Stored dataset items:
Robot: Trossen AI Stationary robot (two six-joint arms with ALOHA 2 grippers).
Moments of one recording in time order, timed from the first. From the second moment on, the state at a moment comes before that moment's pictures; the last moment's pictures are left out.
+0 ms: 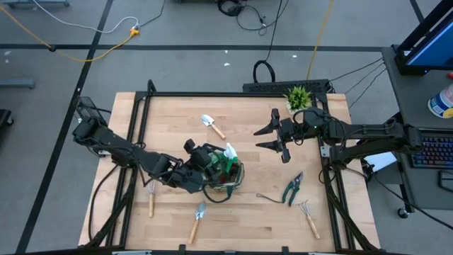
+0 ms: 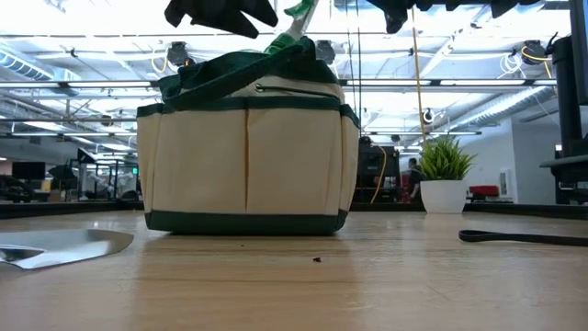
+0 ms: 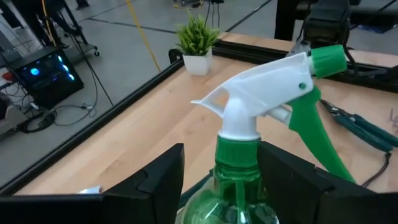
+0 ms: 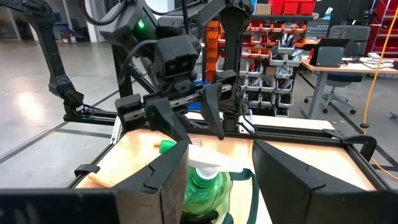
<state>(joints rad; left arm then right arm) -0.42 1.54 1.16 -0.29 -0.94 -0.49 -0.13 1.00 0.75 0.21 -0.31 -0.01</state>
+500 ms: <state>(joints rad) -0.45 1.45 1.16 -0.32 -0.95 -0.50 -0.14 1.00 0.75 0.21 -0.31 -0.01</state>
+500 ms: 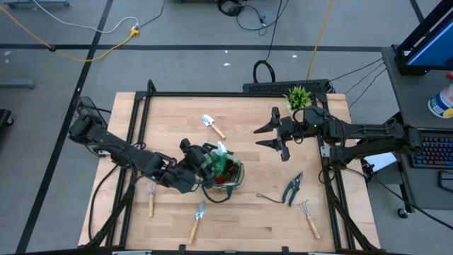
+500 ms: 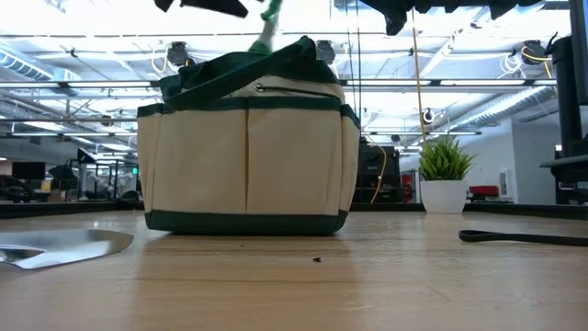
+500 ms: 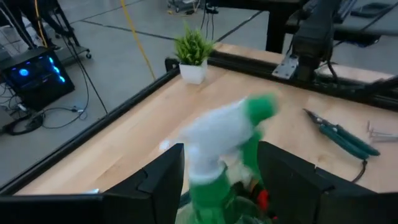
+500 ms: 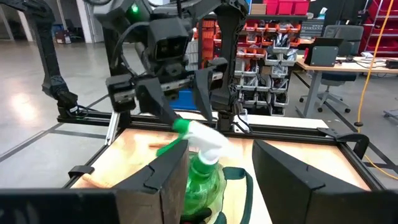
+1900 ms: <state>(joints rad) -0.34 1.49 1.35 -0.62 -0.48 -0.67 -0.14 1.00 0.75 0.21 -0.31 -0.01</state>
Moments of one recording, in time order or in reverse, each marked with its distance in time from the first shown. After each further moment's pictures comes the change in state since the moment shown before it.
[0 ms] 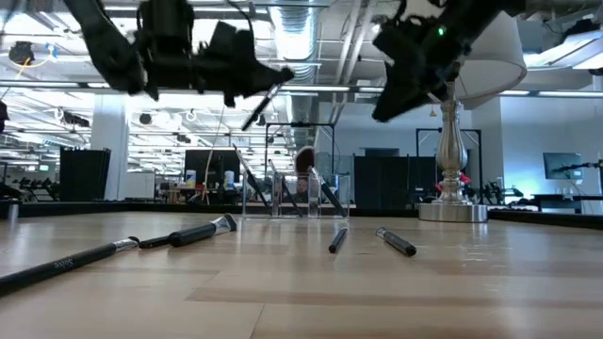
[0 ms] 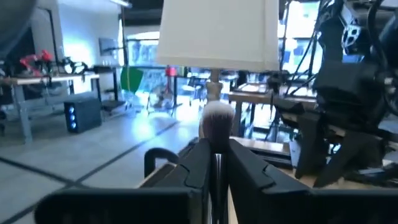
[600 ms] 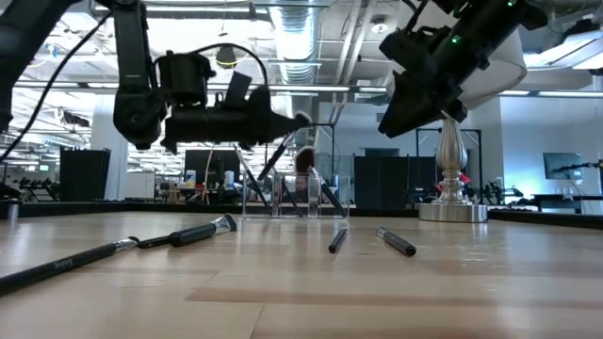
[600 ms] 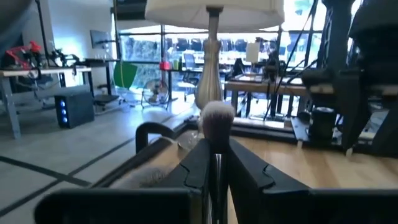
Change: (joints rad) left arm 0.020 0.426 0.026 0.390 0.040 -0.002; right arm 0.072 0.001 -0.102 0.115 0.006 0.191
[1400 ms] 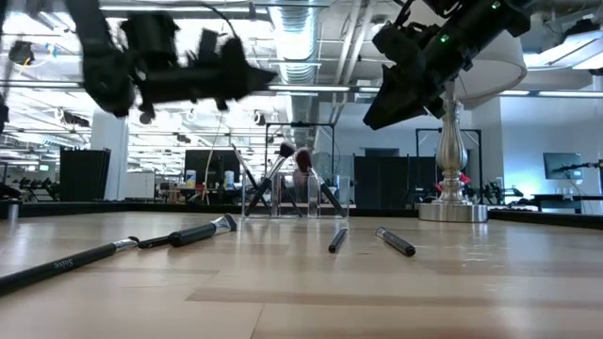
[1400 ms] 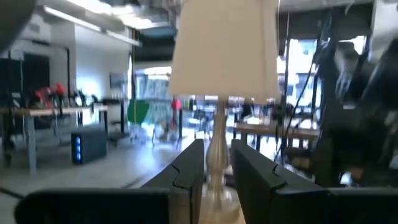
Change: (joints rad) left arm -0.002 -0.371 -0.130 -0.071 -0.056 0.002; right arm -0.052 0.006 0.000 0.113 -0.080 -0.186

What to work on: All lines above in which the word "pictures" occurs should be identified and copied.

Answer box:
Moments of one recording in time order, timed from the first. From the second moment on, the state at a moment comes before that moment's pictures; the last moment's pictures are left out.
Moments of one recording, in time order or in reverse, each marked with its distance in time from the first shown. After each further moment's pictures comes the change in state since the moment shown before it.

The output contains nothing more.